Summary
Parish church, 1869 by William Burges, tower added 1874 by WP Manning. War memorial cross, post-WWI.
Reasons for Designation
The Church of St John the Baptist is designated at Grade II for the following principal reasons:
* Architectural interest: a handsome and little-altered church by the major Gothic Revival architect William Burges;
* War memorial: included for its historic interest as a monument to the dead of the two World Wars.
History
The hamlet of Outwood had no church until the 1860s, when the local landowners John and Mary Lloyd employed William Burges to design the present building. The body of the church was built in 1869, and in the following year a new parish was created out of parts of five neighbouring parishes. The west tower was added in 1876 by the architect WP Manning, possibly based on Burges' own design. The war memorial cross in the churchyard was erected after WWI.

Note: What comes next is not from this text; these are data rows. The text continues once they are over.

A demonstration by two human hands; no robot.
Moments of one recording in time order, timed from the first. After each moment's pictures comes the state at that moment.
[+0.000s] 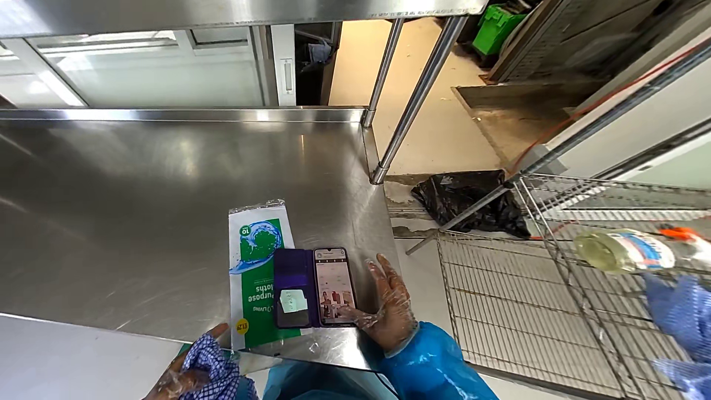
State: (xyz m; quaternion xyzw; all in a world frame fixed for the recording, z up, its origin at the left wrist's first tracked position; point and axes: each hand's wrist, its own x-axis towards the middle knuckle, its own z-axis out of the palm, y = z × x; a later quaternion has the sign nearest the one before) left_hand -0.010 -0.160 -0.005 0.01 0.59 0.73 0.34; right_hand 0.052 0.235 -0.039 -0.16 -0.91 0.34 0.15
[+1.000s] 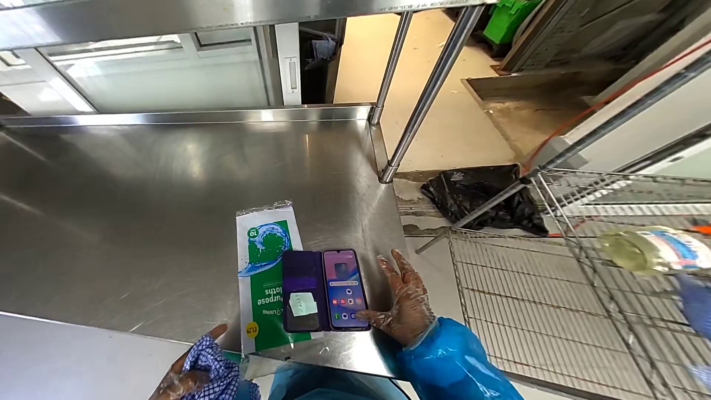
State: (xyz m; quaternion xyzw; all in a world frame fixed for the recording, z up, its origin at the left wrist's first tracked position) left_hand -0.020 -0.182 -0.014 0.11 0.57 0.74 0.34; right_hand 0.043 0.247 -0.032 -0.15 -0.94 0.30 0.11
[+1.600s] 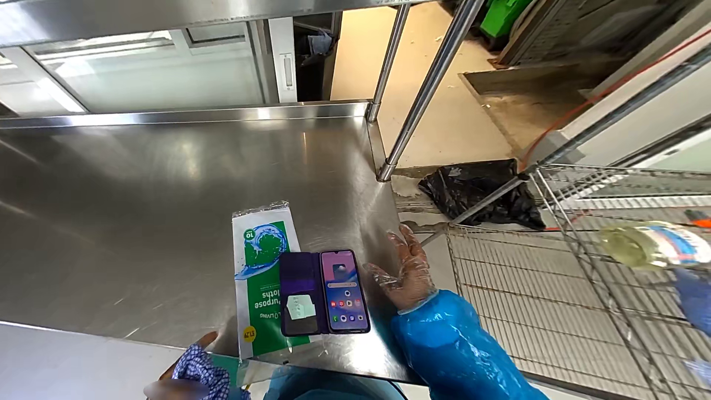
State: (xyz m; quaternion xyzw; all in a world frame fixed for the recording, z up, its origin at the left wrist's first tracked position) left_hand -0.018 -0.187 -0.013 0.09 0.58 0.74 0.32; right_hand 0.004 0.270 -0.030 -0.19 -0.89 0.35 0.22
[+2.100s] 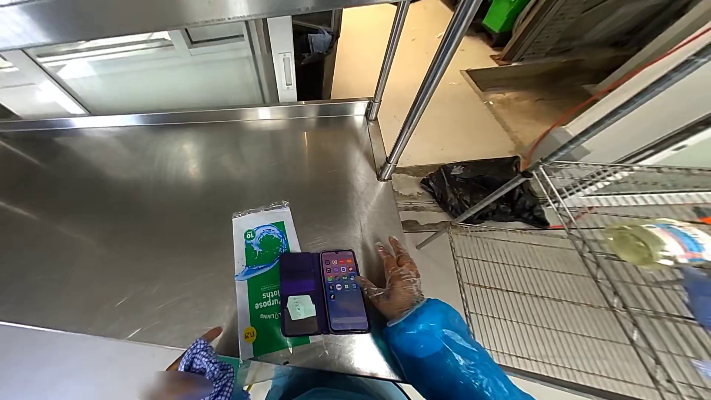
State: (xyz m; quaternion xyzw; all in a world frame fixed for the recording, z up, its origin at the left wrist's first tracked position) left_hand -0.024 -0.178 -0.010 0.08 0.59 0.74 0.32; right_hand 0.010 0.252 -0.039 -0.21 -0.92 0.30 0.13
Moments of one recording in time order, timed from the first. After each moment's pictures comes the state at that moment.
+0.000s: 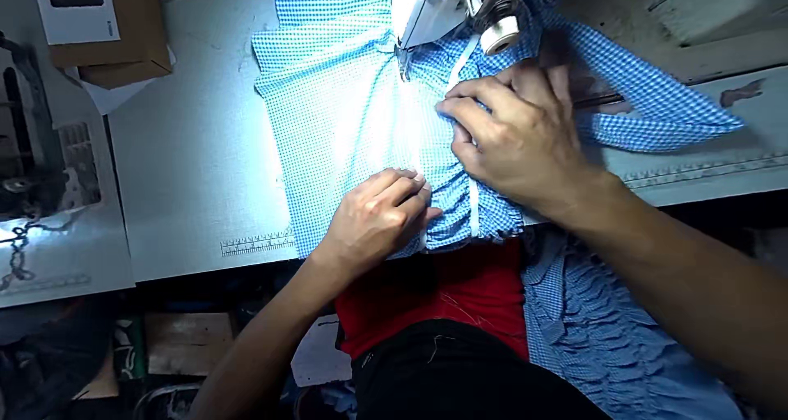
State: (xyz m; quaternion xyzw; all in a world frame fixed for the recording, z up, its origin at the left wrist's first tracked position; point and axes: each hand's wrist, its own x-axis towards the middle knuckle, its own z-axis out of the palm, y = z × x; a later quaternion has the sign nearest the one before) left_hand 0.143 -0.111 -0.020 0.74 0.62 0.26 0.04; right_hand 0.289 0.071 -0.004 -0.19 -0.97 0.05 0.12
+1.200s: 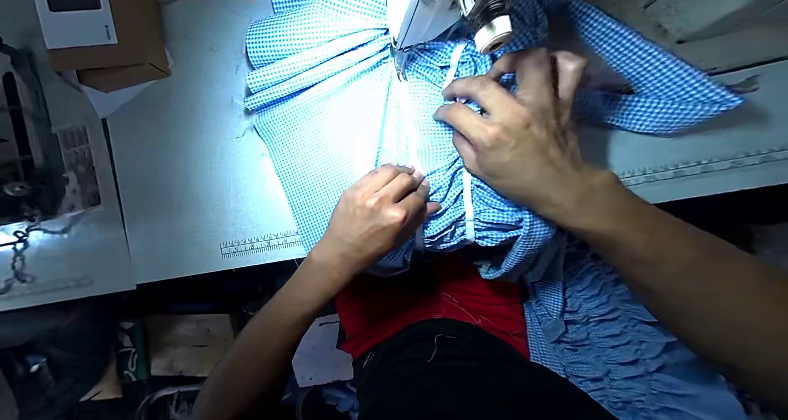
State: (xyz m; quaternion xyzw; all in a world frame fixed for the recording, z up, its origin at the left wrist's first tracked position) left_hand 0.143 -0.108 -0.018 0.74 0.62 0.25 0.02; right_hand 0.289 0.069 -0.001 -0.18 -0.97 0.03 0.13
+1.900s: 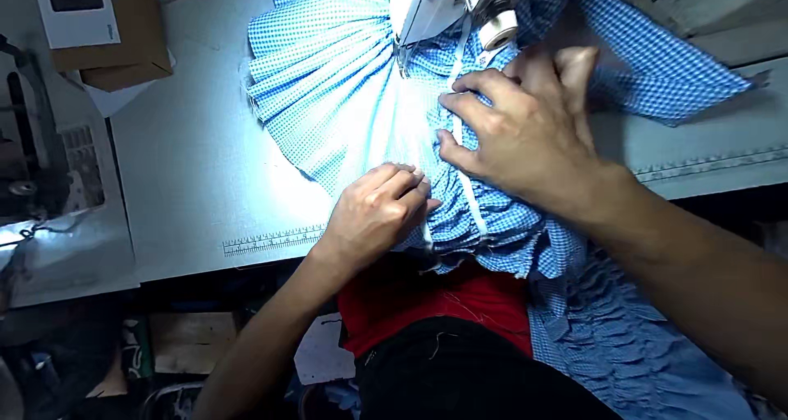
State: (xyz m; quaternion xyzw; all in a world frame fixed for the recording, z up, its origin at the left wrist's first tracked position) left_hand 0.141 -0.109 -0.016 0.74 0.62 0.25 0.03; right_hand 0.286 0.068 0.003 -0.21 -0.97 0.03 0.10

William Burges (1827-81) was a pivotal figure in the Gothic Revival, both in architecture and across a range of decorative arts - principally furniture design, stained glass and metalwork. Born into a prosperous family of builders and engineers, he travelled extensively in Europe and studied the arts of Japan, India, Africa and the Middle East, but his own almost obsessional preference was for the 'muscular' style of early French Gothic: 'I was brought up in the 13th century belief,' he declared, 'and in that belief I intend to die.' Famously eccentric and bohemian, he belonged to the Pre-Raphaelite circle and collaborated with many of its leading artists including Burne-Jones, Rossetti and Millais. His built output was not large, but included some of the masterpieces of High Victorian architecture: Cork Cathedral in Ireland, Cardiff Castle and Castell Coch in Glamorgan, and the churches at Studley Royal and Skelton, North Yorkshire. Among his smaller churches is St Mary, Lowfield Heath, about five miles south-west of Outwood and now within the development surrounding Gatwick Airport.
Details
MATERIALS: The exterior is faced in squared rubble stone of local origin (rendered in the tower) with ashlar dressings, and the interior in fine red brick. The roof is of plain clay tiles.
PLAN: Simple two-cell plan comprising nave and chancel, with west tower, south porch and north-east vestry.
EXTERIOR: The style is an austere early Gothic, with paired cusped lancets in the nave and single lancets with cusped heads in the chancel; three tall trefoil-headed lancets form the east window. Nave and chancel have steep-pitched gables crowned with ornamental wrought-iron crosses. The south porch is ashlar-faced, with a figure of St John in a niche above the archway. The saddle-backed west tower is rendered externally and has lancet belfry-openings and an octagonal stair turret. The lean-to vestry block to the north-east has shoulder-arched door and window surrounds and a massive chimney stack.
INTERIOR: The internal walls are faced in high-quality red brick, with deep unsplayed window reveals above a continuous stone cill. The tower and chancel arches are of unmoulded brick, with simple stone mouldings to the imposts and extrados. The broad nave has a king-post roof with a wagon ceiling. The chancel is plastered and whitewashed internally and has a ribbed keel-vaulted timber ceiling. The floors are of red and black quarry tiles.
FIXTURES AND FITTINGS: The oak pews and choir stalls have simple shaped ends (the front row of choir stalls and the clergy stalls are later additions). The altar rails are also of oak, their unmoulded heavy-sectioned members simply pegged together. At the west end is a massive square stone font resting on a squat octagonal base. The octagonal oak pulpit was given in 1919 in memory of the founders, and the polychrome marble and mosaic reredos is also presumably an early C20 addition.
STAINED GLASS: The three eastern lancets depict the Crucifixion and Resurrection flanked by the Nativity and Entombment. The trefoils above depict the Raising of Lazarus and the Miracle of the Loaves and Fishes, with the infant Jesus and St John in the centre. The glass was given in 1881 by Captain Arthur Mirehouse in memory of his parents.
SUBSIDIARY FEATURES: To the right of the porch stands the village war memorial, a plain Celtic cross on a battered plinth, inscribed with the names of those killed in the two World Wars.
This List entry has been amended to add sources for War Memorials Online and the War Memorials Register. These sources were not used in the compilation of this List entry but are added here as a guide for further reading, 5 December 2016.